What’s the right size for raised garden beds? That’s a great question! The answer? Well, it’s not complicated, but it does take some consideration.
Of the many wonderful aspects of a raised bed garden, one of the things I love most is that they can accommodate a variety of gardeners. While some of us are agile and able to get on the ground to weed, plant, and tend our vegetables, that’s not the case for everyone. However, raised garden beds make gardening much more accessible.
A raised bed allows people with all kinds of mobility issues to garden. Plan it well, and gardeners in wheelchairs, gardeners with bad backs, gardeners with bad knees, kids, or gardeners who just don’t like getting dirt on their pants can all enjoy the produce that comes from a raised bed.
Raised beds can accommodate soil issues, too. Whether you have clay soil, contaminated soil, or a space covered in concrete, a raised bed can give you the option of growing your own food.
As you can imagine, that means there isn’t one “right” size for raised garden beds. There is, however, a right size for you. Here’s how to figure out what that is.
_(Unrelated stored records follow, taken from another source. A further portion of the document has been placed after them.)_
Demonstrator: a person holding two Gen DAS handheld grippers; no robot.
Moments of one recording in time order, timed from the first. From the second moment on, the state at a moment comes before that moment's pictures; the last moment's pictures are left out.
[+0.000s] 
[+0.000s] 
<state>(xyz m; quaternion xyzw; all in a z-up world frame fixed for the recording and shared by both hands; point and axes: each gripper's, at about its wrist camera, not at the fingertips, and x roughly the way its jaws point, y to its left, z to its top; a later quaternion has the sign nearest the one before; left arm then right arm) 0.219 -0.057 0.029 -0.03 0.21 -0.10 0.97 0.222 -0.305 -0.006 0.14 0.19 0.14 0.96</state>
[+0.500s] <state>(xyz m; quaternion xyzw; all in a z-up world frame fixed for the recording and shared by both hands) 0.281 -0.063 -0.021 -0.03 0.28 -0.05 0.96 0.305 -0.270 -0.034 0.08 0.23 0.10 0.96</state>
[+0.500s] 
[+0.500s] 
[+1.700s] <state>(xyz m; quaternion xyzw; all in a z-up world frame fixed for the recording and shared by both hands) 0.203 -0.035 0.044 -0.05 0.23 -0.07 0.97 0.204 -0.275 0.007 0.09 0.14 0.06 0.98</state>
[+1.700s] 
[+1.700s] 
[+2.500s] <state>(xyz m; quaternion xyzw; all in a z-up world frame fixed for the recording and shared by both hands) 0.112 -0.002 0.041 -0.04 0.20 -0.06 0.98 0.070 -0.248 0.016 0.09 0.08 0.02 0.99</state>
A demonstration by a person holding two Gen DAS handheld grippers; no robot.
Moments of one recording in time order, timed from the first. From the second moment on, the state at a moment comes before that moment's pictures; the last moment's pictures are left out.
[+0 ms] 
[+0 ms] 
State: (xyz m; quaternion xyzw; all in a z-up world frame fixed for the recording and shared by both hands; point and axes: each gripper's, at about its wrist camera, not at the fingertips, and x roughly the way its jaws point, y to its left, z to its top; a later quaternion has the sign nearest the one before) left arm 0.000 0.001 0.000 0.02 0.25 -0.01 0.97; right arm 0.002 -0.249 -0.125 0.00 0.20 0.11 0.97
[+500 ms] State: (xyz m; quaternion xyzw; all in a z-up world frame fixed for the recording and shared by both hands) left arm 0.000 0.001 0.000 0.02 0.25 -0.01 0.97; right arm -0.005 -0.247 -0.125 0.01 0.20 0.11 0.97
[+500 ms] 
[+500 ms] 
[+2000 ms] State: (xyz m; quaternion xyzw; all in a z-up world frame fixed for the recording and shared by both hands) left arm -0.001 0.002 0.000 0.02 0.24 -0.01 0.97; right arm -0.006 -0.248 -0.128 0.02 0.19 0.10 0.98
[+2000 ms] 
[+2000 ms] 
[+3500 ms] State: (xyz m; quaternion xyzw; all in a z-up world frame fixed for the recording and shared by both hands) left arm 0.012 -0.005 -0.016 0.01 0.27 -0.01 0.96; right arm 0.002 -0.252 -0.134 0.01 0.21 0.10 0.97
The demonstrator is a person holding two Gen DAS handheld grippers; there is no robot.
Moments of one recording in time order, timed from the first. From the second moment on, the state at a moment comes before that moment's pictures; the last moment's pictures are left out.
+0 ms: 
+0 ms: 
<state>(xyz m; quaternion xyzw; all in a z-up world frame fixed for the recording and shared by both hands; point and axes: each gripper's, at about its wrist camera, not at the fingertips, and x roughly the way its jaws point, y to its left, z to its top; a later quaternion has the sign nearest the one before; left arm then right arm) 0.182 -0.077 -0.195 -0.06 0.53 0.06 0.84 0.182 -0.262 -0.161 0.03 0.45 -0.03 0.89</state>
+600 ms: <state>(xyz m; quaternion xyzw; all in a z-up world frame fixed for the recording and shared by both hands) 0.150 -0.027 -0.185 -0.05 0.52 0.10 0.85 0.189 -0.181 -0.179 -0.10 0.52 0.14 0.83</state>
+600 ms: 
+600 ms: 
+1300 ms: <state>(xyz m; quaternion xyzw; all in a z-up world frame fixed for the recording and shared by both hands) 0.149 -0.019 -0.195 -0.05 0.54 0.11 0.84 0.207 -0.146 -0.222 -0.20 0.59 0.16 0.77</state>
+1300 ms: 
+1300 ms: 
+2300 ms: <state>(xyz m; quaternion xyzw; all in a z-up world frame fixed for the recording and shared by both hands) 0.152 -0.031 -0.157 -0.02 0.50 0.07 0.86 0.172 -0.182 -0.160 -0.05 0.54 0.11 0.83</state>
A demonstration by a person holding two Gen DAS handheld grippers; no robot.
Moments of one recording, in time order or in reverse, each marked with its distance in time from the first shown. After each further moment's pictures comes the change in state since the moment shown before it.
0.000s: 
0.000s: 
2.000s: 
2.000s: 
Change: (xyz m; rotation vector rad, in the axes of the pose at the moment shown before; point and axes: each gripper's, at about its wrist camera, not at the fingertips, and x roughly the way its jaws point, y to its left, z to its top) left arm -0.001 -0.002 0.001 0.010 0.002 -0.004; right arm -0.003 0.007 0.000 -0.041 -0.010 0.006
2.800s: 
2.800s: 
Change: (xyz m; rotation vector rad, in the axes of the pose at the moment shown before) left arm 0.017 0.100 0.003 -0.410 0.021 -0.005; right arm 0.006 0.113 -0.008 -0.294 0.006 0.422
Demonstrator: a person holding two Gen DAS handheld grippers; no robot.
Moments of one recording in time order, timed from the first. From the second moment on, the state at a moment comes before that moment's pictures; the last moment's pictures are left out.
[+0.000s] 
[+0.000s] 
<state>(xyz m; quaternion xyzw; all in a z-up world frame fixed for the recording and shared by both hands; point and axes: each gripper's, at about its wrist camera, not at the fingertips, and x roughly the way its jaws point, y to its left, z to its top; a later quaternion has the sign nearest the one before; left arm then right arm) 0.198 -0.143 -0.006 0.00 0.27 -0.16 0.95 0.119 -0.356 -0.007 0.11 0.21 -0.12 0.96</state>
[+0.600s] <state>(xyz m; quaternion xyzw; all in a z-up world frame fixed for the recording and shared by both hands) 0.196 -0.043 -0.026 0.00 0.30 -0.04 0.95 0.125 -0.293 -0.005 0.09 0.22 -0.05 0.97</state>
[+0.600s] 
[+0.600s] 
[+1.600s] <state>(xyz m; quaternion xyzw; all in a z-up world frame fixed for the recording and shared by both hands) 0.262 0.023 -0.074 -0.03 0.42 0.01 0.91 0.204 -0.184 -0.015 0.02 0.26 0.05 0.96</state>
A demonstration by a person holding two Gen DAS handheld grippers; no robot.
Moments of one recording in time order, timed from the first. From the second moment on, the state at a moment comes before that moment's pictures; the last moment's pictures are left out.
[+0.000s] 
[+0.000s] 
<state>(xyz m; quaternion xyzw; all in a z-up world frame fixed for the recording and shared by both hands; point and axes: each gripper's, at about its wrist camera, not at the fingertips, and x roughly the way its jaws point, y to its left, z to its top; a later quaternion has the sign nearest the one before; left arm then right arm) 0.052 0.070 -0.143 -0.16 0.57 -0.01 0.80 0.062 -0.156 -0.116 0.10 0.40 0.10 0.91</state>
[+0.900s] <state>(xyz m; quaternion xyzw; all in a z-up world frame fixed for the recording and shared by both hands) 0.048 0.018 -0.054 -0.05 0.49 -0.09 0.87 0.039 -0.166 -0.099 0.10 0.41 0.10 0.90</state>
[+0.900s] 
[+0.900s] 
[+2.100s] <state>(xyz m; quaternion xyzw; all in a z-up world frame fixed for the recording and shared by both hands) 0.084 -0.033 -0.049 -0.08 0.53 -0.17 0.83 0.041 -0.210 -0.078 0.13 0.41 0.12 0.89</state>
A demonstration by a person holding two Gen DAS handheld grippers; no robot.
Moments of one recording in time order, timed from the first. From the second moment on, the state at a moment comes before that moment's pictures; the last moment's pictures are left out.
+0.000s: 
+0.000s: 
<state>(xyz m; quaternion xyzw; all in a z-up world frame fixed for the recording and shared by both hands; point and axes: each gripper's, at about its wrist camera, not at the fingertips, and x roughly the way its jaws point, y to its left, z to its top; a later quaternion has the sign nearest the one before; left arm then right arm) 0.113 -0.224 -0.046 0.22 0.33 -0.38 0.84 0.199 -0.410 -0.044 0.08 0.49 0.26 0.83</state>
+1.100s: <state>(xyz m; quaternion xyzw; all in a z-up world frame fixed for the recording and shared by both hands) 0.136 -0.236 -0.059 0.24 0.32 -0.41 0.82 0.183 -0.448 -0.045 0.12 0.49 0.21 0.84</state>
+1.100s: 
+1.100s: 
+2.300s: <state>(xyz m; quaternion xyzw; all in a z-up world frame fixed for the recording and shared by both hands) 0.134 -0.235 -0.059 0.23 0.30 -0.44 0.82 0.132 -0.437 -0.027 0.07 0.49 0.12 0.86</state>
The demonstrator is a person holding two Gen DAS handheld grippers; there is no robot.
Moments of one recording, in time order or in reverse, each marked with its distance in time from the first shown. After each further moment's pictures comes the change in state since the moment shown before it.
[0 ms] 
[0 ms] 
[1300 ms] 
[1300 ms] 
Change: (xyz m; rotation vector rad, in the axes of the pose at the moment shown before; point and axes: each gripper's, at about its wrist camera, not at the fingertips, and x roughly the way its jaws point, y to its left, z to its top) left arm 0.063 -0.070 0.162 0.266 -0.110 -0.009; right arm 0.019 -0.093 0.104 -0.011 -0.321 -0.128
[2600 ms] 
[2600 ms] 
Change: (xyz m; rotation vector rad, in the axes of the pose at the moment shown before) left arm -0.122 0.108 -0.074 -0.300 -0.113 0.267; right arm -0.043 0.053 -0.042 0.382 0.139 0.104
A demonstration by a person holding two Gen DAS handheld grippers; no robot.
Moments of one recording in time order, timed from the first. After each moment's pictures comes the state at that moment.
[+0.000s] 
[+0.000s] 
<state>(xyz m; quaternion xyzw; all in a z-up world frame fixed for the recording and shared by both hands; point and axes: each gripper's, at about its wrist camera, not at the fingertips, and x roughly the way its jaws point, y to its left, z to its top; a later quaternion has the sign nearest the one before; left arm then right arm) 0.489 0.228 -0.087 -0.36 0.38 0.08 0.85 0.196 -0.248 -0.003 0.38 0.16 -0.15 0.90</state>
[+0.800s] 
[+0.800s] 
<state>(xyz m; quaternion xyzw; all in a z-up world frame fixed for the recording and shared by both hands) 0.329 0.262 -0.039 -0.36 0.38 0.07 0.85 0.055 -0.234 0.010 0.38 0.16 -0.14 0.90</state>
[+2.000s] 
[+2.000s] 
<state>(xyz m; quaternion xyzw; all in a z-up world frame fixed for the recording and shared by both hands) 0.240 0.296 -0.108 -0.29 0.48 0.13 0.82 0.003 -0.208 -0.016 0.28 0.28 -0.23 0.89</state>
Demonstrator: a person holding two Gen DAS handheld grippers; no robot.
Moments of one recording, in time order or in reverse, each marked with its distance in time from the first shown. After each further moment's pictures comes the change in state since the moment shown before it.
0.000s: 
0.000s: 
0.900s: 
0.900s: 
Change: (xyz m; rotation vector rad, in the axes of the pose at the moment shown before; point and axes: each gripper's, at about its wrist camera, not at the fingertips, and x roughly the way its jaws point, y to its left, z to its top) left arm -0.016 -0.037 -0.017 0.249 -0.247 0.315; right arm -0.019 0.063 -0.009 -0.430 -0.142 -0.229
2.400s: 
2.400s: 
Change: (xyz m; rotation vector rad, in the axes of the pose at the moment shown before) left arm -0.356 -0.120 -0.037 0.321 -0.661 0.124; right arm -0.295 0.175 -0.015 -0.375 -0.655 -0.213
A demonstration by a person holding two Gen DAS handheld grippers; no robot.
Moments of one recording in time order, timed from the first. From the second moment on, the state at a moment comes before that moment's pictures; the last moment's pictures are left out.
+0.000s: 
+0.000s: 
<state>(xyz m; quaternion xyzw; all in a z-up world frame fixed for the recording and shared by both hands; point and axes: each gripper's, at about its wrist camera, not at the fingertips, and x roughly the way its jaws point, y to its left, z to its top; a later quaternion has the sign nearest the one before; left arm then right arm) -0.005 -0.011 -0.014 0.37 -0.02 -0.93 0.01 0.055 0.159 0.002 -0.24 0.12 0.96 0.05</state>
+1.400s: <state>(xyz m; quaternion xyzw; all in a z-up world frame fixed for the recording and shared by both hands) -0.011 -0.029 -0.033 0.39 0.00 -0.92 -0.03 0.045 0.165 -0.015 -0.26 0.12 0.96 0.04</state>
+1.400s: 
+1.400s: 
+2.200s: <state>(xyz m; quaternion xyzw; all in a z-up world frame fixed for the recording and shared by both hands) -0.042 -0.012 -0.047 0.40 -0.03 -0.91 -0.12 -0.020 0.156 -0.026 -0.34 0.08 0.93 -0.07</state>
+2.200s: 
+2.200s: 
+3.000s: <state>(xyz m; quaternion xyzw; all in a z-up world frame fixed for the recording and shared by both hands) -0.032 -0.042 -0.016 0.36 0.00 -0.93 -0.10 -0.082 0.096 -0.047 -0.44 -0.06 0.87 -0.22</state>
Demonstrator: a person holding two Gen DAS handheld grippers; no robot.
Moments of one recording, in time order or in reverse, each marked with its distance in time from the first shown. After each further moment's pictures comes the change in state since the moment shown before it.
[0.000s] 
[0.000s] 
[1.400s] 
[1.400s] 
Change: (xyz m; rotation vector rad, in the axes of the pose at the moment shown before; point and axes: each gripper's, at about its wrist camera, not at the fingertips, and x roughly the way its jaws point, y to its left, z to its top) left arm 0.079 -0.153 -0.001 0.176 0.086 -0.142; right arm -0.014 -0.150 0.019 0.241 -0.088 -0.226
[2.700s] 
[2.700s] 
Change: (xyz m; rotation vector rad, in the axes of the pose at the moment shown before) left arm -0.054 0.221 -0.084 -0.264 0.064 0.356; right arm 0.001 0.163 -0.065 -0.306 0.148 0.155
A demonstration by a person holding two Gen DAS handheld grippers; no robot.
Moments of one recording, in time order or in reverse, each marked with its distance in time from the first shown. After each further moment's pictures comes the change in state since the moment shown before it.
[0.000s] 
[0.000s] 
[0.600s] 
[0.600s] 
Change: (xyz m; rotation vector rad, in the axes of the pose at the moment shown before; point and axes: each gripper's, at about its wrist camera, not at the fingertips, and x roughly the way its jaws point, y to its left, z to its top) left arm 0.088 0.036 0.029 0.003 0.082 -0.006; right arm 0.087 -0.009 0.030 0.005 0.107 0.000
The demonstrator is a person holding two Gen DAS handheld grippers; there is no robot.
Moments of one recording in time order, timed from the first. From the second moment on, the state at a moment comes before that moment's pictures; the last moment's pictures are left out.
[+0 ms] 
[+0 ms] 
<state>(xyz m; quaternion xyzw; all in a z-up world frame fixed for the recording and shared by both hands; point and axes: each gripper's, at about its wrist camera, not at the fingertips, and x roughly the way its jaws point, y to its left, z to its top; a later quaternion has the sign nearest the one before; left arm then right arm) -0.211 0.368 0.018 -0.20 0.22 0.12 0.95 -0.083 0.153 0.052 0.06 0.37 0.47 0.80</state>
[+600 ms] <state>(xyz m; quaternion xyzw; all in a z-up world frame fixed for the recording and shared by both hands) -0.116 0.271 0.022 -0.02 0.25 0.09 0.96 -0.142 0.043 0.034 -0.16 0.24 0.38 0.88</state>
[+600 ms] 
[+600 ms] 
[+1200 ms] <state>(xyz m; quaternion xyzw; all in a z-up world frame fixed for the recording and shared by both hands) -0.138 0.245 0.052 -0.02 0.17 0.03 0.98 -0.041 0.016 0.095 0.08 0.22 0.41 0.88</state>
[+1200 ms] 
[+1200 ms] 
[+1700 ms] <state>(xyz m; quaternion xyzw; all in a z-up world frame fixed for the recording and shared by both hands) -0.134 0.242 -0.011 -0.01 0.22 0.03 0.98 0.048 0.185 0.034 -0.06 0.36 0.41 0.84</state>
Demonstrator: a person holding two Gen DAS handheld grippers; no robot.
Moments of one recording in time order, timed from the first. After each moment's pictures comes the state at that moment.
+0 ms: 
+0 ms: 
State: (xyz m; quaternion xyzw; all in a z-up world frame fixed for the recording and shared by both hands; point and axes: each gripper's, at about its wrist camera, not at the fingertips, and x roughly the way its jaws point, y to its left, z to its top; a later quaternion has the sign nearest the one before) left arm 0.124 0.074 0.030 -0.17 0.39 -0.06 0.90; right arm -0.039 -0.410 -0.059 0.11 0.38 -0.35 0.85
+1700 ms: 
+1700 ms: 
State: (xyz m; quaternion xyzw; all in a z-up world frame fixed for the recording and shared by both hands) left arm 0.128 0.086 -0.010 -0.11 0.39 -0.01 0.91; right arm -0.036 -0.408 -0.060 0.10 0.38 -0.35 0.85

How to determine the best size for raised garden beds in your garden
For many raised beds, the goal is to be able to access your vegetables without stepping into the garden. Given that parameter, location is one factor in determining the right size for raised garden beds. Ideally, you’ll be able to access the garden from each side, but that’s not always the case.
With that in mind, if you can access the bed from both sides, the University of Georgia Extension suggests “raised beds that are 3 feet wide for children and 4 feet wide for adults. If providing wheelchair access, plan raised beds that are 2 feet wide for children and 3 feet wide for adults.”
That said, I’ve seen some gorgeous raised beds that are only about 18 inches wide. Gotta work with the space you have, right?
Moving on with our three dimensions, what’s the best size for raised garden beds when it comes to length? That’s not very important from the gardening end of things. The proper length for a raised bed is really about the space you have and how far you want to move around it.
What may be the most crucial factor is depth or height. This is also where you need to consider how to combine your needs with the needs of your plants and the constraints of your space.
Let’s start with whether or not wheelchair access is a consideration. The city of Seattle Community Gardening Program states that “wheelchair modified beds should have a maximum height of 34 inches.” That’s also a good height for people who aren’t as able to bend over and would prefer to garden standing up.
However, nearly 3 feet of soil can come with a hefty price tag. And, for many crops, you only need around 18 inches of soil. One option here is to raise your raised bed. Build or buy a tabletop style or elevated raised bed like this one or this one.
You might need a deeper bed if you’re growing on top of concrete, gravel, or another hard surface, and you want to grow vegetables that require more soil, like corn, indeterminate tomatoes, melons, and other vegetables with deep roots. If that’s the case, however, you don’t need to go with the same size for raised garden beds all around. You can have some that are shallower and some that are deeper. Remember, that soil costs money!
So, where does this leave us?
Ultimately, the “right” size for a garden bed is one that works best for you, with consideration of your landscape and constraints. But if you want actual numbers and are looking for something versatile enough for most gardeners, the best size for raised garden beds is …
Between 3 to 4 feet wide, with a length of 6 to 8 feet. As far as depth, 12 to 18 inches will accommodate most roots, and a truly raised bed with enclosed bottom should have a top-height of 3 feet.
Now then, who’s ready to go buy some lumber?
What size do you find best for raised bed gardens?